- X
A numeric design matrix, each row of which represents a vector of
covariates/independent variables/features. Though not required, it is
recommended to center and scale the columns to have norm
sqrt(nrow(X)).
- Y
An nrow(X)-dimensional response vector, numeric if
family = "linear" and binary if family = "logistic".
- family
A character string selecting the regression model, either
"linear" or "logistic".
- slab
A character string specifying the prior slab density, either
"laplace" or "gaussian".
- mu
An ncol(X)-dimensional numeric vector, serving as initial
guess for the variational means. If omitted, mu will be estimated
via ridge regression to initialize the coordinate ascent algorithm.
- sigma
A positive ncol(X)-dimensional numeric vector, serving as
initial guess for the variational standard deviations.
- gamma
An ncol(X)-dimensional vector of probabilities, serving
as initial guess for the variational inclusion probabilities. If omitted,
gamma will be estimated via LASSO regression to initialize the
coordinate ascent algorithm.
- alpha
A positive numeric value, parametrizing the beta hyper-prior on
the inclusion probabilities. If omitted, alpha will be chosen
empirically via LASSO regression.
- beta
A positive numeric value, parametrizing the beta hyper-prior on
the inclusion probabilities.
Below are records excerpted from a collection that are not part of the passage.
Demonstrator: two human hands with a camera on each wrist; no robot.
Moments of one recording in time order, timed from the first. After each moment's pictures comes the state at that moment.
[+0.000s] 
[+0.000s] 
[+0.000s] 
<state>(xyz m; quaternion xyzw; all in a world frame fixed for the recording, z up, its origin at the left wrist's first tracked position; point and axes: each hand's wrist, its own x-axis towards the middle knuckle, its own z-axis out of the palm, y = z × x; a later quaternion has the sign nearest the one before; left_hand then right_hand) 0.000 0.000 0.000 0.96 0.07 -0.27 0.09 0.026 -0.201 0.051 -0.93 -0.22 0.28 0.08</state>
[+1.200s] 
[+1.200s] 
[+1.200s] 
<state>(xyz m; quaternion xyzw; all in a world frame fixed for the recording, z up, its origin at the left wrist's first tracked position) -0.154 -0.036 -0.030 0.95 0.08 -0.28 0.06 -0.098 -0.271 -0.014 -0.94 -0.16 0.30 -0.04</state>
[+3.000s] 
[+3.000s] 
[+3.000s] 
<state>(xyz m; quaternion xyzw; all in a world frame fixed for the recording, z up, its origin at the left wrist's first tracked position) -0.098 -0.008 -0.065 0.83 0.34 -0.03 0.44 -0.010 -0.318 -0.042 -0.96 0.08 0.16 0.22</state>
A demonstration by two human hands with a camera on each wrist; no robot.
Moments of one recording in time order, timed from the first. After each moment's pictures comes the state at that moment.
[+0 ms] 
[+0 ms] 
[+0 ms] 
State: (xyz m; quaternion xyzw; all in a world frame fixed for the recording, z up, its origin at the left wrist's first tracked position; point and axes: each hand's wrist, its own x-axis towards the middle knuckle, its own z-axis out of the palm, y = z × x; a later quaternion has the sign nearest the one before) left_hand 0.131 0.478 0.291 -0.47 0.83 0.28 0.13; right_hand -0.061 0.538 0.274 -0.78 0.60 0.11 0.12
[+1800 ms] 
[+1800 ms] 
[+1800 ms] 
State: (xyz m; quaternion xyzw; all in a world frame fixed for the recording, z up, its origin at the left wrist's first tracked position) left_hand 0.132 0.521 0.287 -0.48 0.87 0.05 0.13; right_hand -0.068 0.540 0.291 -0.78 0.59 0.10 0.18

If omitted, beta will be chosen
empirically via LASSO regression.
- prior_scale
A numeric value, controlling the scale parameter of the
prior slab density. Used as the scale parameter \(\lambda\) when
prior = "laplace", or as the standard deviation \(\sigma\) if
prior = "gaussian".
- update_order
A permutation of 1:ncol(X), giving the update
order of the coordinate-ascent algorithm. If omitted, a data driven
updating order is used, see Ray and Szabo (2020) in Journal of
the American Statistical Association for details.
- intercept
A Boolean variable, controlling if an intercept should be
included. NB: This feature is still experimental in logistic regression.
- noise_sd
A positive numerical value, serving as estimate for the
residual noise standard deviation in linear regression. If missing it will
be estimated, see estimateSigma from the selectiveInference
package for more details. Has no effect when family = "logistic".
- max_iter
A positive integer, controlling the maximum number of
iterations for the variational update loop.
- tol
A small, positive numerical value, controlling the termination
criterion for maximum absolute differences between binary entropies of
successive iterates.